Measuring and Improving Application Performance with PerfSuite

Get a realistic view of how your program runs on real hardware, so you can find small changes that make a big performance difference.
Customizing Your Performance Analysis

psrun determines the performance events to be measured by consulting a configuration file you can supply, which is an XML document that describes the measurements to be taken. If you don't supply a configuration file, a default is used (the output shown in Listings 2 and 3 used the default). As an XML document, the configuration file is straightforward to modify and read. For example, if you wanted to obtain the raw events required to calculate the CPI metric discussed earlier, you'd need to ask psrun to measure the total number of graduated instructions and the total number of cycles. These events are predefined in PAPI and are called PAPI_TOT_INS and PAPI_TOT_CYC, respectively. Listing 4 shows a PerfSuite XML configuration file that could be used to measure these events. To use this configuration file with psrun, all you need to do is supply the option -c, along with the name of your custom configuration and run as usual.

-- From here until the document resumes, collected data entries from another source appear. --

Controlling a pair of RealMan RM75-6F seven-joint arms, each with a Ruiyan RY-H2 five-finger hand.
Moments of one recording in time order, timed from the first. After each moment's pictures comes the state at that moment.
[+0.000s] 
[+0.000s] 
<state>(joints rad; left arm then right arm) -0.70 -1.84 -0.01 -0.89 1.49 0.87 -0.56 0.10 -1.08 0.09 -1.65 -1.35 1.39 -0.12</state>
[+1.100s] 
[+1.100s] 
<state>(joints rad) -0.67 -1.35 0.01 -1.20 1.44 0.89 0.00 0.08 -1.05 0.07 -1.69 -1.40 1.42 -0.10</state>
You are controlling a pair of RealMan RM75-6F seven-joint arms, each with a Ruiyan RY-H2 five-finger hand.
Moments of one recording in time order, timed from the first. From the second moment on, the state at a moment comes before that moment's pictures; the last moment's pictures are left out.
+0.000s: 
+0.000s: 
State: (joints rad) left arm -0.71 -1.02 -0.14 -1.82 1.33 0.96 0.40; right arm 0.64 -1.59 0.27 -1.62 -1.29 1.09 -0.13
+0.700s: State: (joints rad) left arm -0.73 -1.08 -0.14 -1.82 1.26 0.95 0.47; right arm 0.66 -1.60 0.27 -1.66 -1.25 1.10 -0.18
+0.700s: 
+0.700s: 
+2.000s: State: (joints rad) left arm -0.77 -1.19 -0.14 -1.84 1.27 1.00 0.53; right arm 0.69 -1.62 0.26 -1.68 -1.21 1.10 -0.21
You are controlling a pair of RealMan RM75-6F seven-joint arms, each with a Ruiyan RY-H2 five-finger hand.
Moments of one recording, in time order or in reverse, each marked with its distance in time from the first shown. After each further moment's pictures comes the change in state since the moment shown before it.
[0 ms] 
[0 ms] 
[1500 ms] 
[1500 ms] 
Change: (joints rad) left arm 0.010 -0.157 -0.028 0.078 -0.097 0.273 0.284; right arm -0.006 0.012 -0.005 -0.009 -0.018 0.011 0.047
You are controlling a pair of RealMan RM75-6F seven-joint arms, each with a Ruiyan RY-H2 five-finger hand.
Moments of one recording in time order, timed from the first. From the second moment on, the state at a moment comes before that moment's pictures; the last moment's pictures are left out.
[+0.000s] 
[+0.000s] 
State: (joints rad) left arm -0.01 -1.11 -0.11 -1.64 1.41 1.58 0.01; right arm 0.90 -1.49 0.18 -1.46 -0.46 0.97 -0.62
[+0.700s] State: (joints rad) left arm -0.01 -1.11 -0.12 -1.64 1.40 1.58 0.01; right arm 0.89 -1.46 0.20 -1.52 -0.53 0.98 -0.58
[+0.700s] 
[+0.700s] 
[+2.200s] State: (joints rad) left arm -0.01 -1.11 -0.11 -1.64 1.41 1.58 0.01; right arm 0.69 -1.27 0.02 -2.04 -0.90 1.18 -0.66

The measurements described so far have been in aggregate counting mode, where the total count of one or more performance events are measured and reported over the total runtime of your application. PerfSuite provides an additional way of looking at your application's performance. Let's say you are interested in finding out where in your application all the level 2 cache misses occur so that you can focus your optimization work there. In other words, you'd like a profile similar to gprof's time-based profile, but instead have it be based on level 2 cache misses. This can be done rather easily with psrun by specifying a configuration file tailored for profiling rather than aggregate counting. The PerfSuite distribution includes a number of similar alternative configuration files that you can tailor as needed. Here's an example of how you would ask for a profiling experiment rather than the default total count of events:

8% psrun  -c \
/usr/local/share/perfsuite/xml/pshwpc/profile.xml \

9% psprocess -e solver psrun.24135.xml

In profiling mode, the psprocess tool also needs the name of your executable (solver) to do its work. This is required in order to extract the symbol information in the executable so the program address can be mapped to source code lines.

Listing 5 shows an example of a profiling run of psrun obtained in this way. Not only is the application (solver) analyzed, but it also lists shared libraries used with the application that consumed CPU time. The combination of overall performance counting and profiling can be a powerful tool for learning about bottlenecks that may exist in your software and can help you to isolate quickly those areas of your application most in need of attention.